The nature of the transactions from United Gas to Watt and from Watt to Lake Charles Refining and the further activities of Watt and Lake Charles Refining in *87working on the used crude petroleum heater prevent the creation of any legal duty on the part of United Gas as to the condition of the heater. The heater was sold to both Watt and Lake Charles Refining “as is”. Watt knew this when it bought the crude petroleum heater from United Gas and safely dismantled and removed the heater from service at the United Gas plant at Carthage, Texas. Lake Charles Refining knew this when it bought the crude petroleum heater from Watt. Lake Charles Refining knew of the condition of the used crude petroleum heater as it had also safely cut on the used crude petroleum heater and dismantled it for removal to its plant in Lake Charles, Louisiana before trying to put it to use. Watt was an intervening owner between United Gas and Lake Charles Refining. Lake Charles Refining, for whom Buckbee worked, was also an intervening owner. Both intervening owners had previously safely cut on and dismantled the used crude petroleum heater.

United Gas contracted with Watt to flush and clean and safely remove the used crude petroleum heater from its Carthage, Texas plant. This was in fact done as Watt cleaned and cut on the used crude petroleum heater and safely removed it. Watt then sold the used crude petroleum heater to Lake Charles Refining “as is, where is.” Lake Charles Refining further safely cut on the used crude petroleum heater and then moved it to its Lake Charles plant where it sat idle for several years. The used crude petroleum heater blew up when the new owner’s employee was working on it with heat over three years after United Gas had originally sold the used crude petroleum heater and after the used crude petroleum heater had been safely removed from service at the plant of United Gas.

For these reasons, we would also reverse the jury verdict and find that United Gas was not negligent and liable to Buckbee, even if Buckbee was not contributorily negligent and did not assume the risk.
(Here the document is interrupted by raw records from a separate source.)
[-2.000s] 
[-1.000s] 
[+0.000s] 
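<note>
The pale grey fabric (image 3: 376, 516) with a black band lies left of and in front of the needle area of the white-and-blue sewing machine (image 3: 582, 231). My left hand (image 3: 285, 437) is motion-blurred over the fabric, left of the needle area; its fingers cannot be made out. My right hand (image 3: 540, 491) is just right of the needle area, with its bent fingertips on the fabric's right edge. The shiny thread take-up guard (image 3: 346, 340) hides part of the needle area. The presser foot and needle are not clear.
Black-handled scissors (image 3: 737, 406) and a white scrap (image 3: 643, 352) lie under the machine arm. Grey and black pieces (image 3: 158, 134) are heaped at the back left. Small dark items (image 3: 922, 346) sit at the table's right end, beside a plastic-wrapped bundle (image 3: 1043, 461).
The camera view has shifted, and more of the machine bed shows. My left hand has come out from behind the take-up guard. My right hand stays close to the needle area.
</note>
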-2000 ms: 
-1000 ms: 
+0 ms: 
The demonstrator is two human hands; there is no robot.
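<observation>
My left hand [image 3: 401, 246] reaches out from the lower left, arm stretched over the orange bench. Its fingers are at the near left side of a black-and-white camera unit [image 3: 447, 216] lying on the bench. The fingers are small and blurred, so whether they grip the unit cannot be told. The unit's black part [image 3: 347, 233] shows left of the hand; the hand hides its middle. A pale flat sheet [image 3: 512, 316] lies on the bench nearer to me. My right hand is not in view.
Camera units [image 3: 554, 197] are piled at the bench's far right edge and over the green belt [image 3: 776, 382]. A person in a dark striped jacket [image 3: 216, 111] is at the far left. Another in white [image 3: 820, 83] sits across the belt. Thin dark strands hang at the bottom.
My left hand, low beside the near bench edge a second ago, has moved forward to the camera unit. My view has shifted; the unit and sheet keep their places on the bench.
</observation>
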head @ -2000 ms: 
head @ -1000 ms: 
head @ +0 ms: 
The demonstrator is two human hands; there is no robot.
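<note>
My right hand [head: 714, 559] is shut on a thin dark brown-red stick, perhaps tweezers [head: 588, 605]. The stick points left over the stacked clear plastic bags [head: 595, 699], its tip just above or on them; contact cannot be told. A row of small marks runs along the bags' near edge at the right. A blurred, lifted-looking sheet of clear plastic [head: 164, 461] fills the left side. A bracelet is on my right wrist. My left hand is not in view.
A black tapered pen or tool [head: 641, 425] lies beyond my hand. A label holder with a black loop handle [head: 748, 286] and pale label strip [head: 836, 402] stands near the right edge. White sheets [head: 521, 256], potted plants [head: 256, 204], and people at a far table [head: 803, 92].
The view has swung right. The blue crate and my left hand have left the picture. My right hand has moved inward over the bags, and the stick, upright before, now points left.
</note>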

Having concluded that Buckbee was eon-tributorily negligent and assumed the risk and that, in any event, United Gas would not be liable for Buckbee’s injuries and death, we find that the issues of damages, the third party demand of United Gas against Watt, and Rockwood’s intervention are moot.

For these reasons, the judgment of the trial court is affirmed. All costs are taxed to plaintiff-appellant.

AFFIRMED.

KNOLL, J., dissents and assigns reasons.

LABORDE, J., dissents for reasons assigned by KNOLL, J.